# Which Formal Languages Can Large Language Models Learn In Context?
_Learning formal languages via in-context learning (ICL)._

## Overview
This project asks whether large language models (LLMs) can learn formal languages through ICL. We evaluate synthetic string-classification tasks across:
- Regular (R)
- Deterministic context-free (DCF)
- Context-free (CF)
- Context-sensitive (CS)

Models (e.g., GPT-4o, DeepSeek V3) infer the target language from examples only—no parameter updates. The codebase supports reproducible runs, multiple encoding strategies, and automatic accuracy evaluation.

**Note:** Inference primarily uses external APIs (GPT-4o, DeepSeek V3), so no GPU is required for those runs—CPU-only machines are sufficient.  
**Cluster option:** We also support **vLLM** on a compute cluster for local inference with open models, including **Qwen2.5 32B**, **Qwen2.5 7B**, **Llama-3.1 8B**, and **Llama-3.1-70B-Instruct**.

## Project Structure
- `experiments/` — Main experiment scripts and result aggregation
- `scripts/` — Helpers for API calls
- `src/` — Prompt construction, encoding strategies, tokenizers, utilities
- `prompts/` — Prompt templates
- `data/` — Subsampled benchmark

## Running Experiments
Environment management uses [Poetry](https://python-poetry.org/).
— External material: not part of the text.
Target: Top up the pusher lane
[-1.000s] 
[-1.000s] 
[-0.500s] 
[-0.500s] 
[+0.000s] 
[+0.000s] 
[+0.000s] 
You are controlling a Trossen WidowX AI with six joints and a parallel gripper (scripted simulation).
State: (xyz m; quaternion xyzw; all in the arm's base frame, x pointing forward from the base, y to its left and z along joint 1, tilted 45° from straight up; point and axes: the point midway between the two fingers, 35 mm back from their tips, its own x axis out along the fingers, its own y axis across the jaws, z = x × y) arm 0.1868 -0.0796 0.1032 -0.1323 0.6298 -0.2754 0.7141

### 1) Install dependencies
```bash
poetry install
```

### 2) Run experiments
Run the workflow scripts under `experiments/openai` and `experiments/deepseek`. For example:
```bash
poetry run bash experiments/deepseek/run_workflow.sh --model deepseek-chat
```

### 3) Aggregate results
Produce a CSV of results:
```bash
poetry run bash experiments/aggregate_results.sh
```

## Cluster Experiments
For **vLLM**-based cluster runs (e.g., **Qwen2.5 32B**, **Qwen2.5 7B**, **Llama-3.1 8B**, **Llama-3.1-70B-Instruct**), see the `cluster/` directory for launch scripts and configuration.